WHAT THIS TASK INVOLVES:
Print exactly the lines that run from the opening line of the material through the line with "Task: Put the", and nothing else, leaving out pictures.

INFORMATION SUPPLIED:

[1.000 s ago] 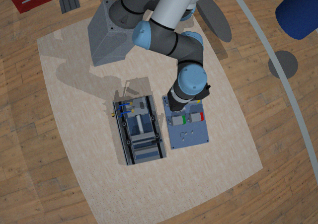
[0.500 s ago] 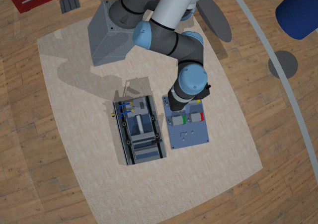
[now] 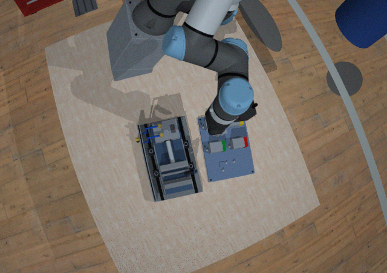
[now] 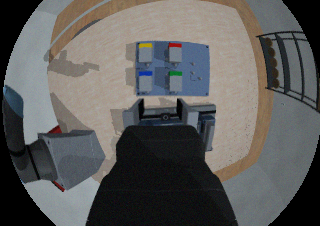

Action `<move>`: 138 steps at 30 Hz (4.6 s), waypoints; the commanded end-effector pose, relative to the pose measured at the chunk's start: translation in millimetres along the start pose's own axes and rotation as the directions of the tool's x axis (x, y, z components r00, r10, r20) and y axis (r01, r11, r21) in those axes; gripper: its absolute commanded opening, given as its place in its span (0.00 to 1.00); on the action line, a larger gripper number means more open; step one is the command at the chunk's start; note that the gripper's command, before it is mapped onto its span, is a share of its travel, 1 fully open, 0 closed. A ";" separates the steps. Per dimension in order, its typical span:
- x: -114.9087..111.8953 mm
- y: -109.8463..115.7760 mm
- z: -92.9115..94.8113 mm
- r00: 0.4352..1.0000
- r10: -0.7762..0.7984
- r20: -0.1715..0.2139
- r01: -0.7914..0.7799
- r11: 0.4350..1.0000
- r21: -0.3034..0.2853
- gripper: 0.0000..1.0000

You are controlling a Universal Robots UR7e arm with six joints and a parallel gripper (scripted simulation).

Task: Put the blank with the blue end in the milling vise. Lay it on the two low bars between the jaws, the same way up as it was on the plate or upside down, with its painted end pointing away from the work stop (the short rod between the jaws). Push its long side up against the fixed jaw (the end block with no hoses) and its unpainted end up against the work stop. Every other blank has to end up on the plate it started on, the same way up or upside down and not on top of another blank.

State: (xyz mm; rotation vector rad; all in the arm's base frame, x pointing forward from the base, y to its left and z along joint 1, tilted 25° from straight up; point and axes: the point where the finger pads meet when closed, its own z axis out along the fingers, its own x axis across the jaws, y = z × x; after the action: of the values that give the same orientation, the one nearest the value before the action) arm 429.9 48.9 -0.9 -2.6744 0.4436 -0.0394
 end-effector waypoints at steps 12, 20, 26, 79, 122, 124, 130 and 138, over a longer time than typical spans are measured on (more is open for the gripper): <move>0.4 0.0 -0.3 1.000 0.000 -0.001 0.000 1.000 0.000 1.00; 0.4 0.0 -0.3 1.000 0.000 -0.001 0.000 1.000 0.000 1.00; 0.4 0.0 -0.3 1.000 0.000 -0.001 0.000 1.000 0.000 1.00; -0.2 -3.9 59.3 1.000 0.000 0.001 0.000 1.000 0.001 1.00; 1.0 -5.1 68.8 1.000 0.001 0.003 -0.001 1.000 0.001 1.00; 2.0 -4.6 65.7 1.000 0.000 0.002 0.000 1.000 0.001 1.00; 2.5 -4.4 64.2 1.000 0.000 0.001 0.000 1.000 0.001 1.00; 0.3 -4.7 65.1 1.000 0.001 0.004 -0.001 1.000 0.002 1.00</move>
State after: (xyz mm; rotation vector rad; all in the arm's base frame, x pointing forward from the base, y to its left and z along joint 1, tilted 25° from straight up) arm 437.0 80.3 -59.1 -2.6713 0.4433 -0.0305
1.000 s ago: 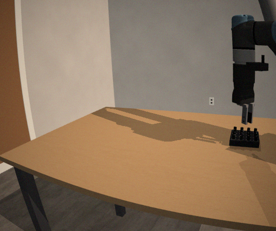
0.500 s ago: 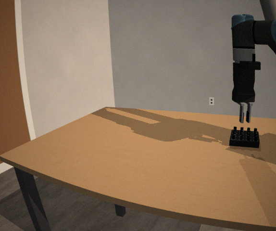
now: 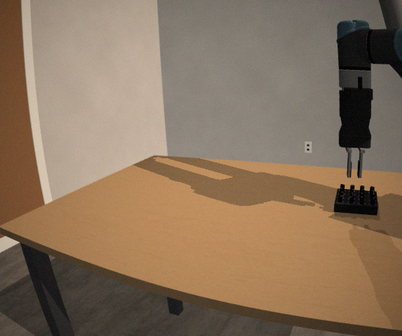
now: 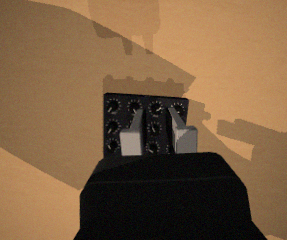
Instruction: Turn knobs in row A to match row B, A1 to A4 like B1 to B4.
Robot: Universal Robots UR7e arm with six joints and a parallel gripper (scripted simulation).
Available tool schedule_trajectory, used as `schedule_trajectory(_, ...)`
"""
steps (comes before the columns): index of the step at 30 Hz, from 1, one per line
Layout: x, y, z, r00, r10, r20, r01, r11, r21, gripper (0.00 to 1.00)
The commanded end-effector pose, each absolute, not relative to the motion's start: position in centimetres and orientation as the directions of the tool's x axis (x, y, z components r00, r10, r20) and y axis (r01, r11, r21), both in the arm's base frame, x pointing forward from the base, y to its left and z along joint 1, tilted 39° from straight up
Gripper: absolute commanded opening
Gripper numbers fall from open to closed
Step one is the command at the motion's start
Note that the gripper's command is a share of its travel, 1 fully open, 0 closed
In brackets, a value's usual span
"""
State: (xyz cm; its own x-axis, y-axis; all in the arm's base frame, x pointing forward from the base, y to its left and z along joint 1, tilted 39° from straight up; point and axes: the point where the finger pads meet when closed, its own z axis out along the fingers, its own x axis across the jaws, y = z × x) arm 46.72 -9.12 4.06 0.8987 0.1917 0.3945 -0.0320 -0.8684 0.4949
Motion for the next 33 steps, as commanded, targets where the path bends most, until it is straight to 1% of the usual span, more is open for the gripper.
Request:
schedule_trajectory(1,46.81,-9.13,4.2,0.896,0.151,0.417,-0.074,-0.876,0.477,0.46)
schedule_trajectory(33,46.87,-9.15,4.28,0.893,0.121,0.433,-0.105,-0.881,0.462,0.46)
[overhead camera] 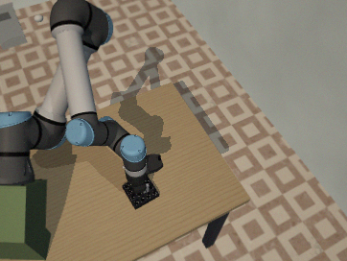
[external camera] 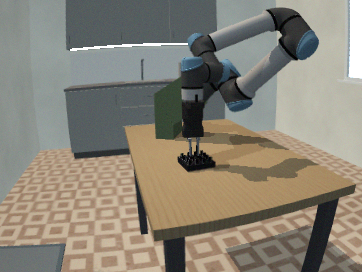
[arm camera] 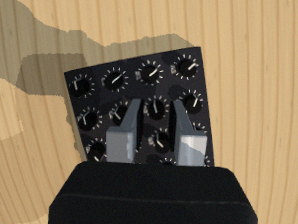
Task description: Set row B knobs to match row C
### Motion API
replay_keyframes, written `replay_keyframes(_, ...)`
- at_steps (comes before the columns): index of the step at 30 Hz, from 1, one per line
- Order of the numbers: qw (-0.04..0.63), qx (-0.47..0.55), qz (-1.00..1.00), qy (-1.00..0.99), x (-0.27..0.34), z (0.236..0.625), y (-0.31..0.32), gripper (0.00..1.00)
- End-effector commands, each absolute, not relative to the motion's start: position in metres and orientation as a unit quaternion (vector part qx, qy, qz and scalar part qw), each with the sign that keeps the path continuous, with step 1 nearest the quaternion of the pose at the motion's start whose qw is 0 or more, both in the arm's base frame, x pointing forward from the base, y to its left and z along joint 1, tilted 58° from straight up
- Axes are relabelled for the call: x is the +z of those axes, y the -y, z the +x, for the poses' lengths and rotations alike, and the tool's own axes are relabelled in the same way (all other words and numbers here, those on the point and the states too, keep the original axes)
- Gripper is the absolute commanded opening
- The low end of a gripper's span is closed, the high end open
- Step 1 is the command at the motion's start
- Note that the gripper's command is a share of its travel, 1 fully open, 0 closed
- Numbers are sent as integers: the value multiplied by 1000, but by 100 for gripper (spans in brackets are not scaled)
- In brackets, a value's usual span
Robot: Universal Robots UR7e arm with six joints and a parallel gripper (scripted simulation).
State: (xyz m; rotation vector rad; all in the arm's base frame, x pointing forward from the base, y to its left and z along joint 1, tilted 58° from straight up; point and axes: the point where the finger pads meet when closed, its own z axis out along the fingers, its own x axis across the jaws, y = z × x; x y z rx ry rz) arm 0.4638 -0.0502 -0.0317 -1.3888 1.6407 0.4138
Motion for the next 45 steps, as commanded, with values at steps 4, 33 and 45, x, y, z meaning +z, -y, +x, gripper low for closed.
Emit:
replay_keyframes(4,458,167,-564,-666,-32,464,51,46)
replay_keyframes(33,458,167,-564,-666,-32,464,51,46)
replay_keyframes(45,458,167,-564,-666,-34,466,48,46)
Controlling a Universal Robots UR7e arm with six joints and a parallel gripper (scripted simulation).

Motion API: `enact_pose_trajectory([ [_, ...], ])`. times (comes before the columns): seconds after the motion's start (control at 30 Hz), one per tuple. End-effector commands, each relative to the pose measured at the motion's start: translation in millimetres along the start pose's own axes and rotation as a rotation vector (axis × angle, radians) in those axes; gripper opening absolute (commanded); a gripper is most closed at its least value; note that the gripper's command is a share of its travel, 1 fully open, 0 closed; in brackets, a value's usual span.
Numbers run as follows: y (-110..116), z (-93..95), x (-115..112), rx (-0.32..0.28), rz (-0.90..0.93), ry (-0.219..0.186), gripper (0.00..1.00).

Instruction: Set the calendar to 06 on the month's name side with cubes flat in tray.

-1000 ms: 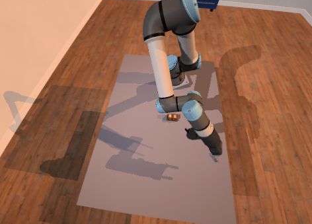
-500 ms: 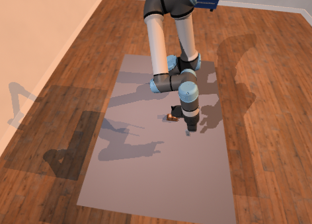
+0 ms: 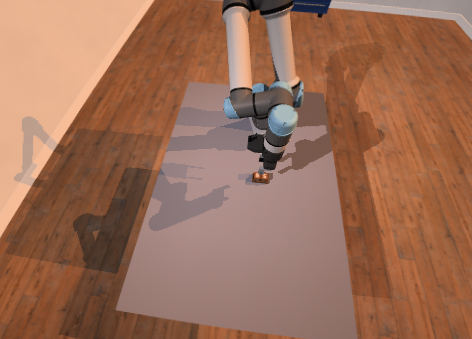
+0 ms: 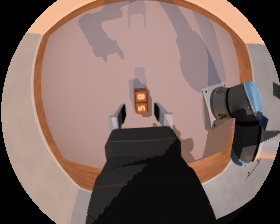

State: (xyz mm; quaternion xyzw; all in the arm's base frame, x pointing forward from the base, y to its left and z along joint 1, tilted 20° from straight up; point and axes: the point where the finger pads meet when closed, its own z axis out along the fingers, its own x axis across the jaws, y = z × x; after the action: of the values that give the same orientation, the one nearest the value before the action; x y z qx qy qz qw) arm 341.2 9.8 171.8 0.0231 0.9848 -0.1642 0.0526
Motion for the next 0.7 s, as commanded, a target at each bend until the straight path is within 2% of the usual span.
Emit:
enact_pose_trajectory([
  [0.0,-4,-0.3,5,0.012,-0.006,0.009,1.0],
  [0.5,-4,3.4,5,0.013,-0.006,0.009,1.0],
  [0.67,-4,44.0,6,0.013,-0.005,0.01,1.0],
])
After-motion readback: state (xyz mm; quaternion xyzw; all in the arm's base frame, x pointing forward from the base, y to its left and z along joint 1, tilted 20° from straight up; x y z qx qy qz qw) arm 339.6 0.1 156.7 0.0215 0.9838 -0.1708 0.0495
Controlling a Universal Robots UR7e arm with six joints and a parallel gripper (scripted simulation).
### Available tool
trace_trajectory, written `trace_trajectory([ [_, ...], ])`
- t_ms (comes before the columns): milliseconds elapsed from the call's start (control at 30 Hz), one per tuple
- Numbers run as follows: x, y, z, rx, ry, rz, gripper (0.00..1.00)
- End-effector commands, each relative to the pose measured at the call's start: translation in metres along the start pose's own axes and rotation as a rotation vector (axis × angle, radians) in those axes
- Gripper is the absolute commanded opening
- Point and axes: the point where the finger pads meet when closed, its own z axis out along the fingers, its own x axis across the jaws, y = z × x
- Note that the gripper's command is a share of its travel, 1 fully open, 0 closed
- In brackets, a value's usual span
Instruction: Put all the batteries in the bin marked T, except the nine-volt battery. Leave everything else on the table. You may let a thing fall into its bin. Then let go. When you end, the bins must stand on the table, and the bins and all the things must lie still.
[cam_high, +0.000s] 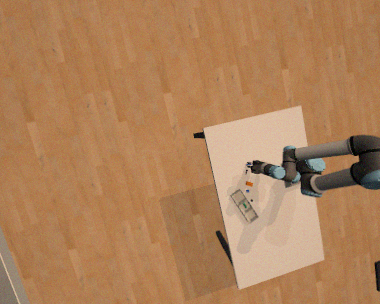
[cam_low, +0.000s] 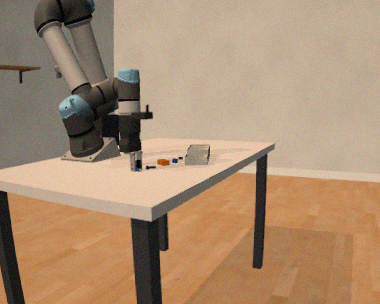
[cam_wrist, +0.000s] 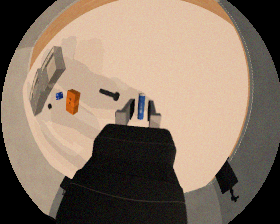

RESPONSE FOR THIS EXERCISE:
[1.000 s ago] 
[0.500 s ago] 
[now] 
[now] 

Action `<move>`: 138 steps at 30 Hz (4.6 s), waypoints; the commanded end-effector pose, relative to the pose measured at the chunk's start: translation in millimetres along the start pose's own axes and rotation as the directions of the tool's x axis (x, y, z components r00, r10, r20) and y axis (r01, r11, r21) in those axes; gripper: its absolute commanded opening, given as its place in its span (0.00 to 1.00); on the action line, a larger gripper number means more open; step one is the command at the chunk's start; note that the gripper's command, before it is mapped onto its span, is a share of its travel, 1 fully open, 0 closed. A ";" separates the steps. Per dimension in order, its typical span:
- x: -114.9087..111.8953 mm
- y: -109.8463..115.7760 mm
- z: -92.9115..94.8113 mm
- r00: 0.4352..1.0000
- r10: -0.7762..0.7984
- r20: -0.1715..0.2139
- r01: -0.7914..0.7799
- r11: 0.4350..1.0000
- r21: -0.3034..0.2853
- gripper: 0.0000..1.0000

You are controlling a Universal Robots UR7e arm with six joints and a parallel gripper (scripted simulation).

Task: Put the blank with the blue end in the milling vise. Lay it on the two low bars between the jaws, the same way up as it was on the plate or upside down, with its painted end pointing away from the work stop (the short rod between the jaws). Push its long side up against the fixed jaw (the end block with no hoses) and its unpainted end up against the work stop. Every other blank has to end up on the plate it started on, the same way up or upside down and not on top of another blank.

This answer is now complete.